> [Work required]: For each line of the data below that holds "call", copy the line.
──────── Material provided
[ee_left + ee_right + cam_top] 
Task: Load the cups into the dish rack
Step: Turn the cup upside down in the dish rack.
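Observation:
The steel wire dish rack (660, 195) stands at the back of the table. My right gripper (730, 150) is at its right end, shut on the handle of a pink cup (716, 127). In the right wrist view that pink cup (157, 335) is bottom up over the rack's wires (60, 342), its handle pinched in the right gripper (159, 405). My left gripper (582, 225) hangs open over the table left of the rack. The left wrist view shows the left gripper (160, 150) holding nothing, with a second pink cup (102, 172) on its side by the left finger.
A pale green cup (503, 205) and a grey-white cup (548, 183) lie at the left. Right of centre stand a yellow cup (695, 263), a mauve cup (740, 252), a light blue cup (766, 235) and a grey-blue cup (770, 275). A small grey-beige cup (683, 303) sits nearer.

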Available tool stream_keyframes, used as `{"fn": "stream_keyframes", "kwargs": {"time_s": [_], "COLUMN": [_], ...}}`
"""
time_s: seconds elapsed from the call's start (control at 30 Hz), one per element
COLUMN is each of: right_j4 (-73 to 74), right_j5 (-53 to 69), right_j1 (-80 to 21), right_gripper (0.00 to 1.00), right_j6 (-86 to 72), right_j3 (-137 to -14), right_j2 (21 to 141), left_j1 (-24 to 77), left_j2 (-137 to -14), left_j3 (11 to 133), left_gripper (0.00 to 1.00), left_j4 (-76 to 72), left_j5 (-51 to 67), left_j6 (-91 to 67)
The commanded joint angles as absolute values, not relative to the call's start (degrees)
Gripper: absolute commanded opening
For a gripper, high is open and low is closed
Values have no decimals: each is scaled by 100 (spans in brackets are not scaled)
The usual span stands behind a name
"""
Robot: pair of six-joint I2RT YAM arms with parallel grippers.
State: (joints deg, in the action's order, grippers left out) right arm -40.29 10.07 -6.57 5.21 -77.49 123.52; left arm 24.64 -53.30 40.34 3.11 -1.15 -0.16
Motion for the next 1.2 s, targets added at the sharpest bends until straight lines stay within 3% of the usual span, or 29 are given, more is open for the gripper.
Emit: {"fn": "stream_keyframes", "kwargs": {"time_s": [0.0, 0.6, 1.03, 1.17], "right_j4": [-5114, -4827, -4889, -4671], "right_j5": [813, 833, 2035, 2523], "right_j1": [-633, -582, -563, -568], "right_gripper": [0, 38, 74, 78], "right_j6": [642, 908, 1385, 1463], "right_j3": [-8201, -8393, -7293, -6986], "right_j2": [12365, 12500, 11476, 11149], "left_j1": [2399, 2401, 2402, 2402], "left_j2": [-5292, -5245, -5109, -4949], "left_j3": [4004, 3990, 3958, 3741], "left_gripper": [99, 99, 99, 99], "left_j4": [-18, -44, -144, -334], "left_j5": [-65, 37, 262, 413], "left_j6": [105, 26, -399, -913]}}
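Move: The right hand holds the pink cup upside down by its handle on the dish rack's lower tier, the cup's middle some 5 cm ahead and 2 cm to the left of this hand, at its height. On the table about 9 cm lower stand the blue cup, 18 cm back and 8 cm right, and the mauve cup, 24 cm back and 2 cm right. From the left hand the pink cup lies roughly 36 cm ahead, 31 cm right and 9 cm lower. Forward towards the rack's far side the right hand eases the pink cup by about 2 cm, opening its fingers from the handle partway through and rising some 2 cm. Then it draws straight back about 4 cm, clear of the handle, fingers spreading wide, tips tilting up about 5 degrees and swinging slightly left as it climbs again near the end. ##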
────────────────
> [Written solution]:
time_s: seconds elapsed from the call's start (control at 30 Hz), one per element
The commanded joint angles as absolute values, not relative to the call's start (degrees)

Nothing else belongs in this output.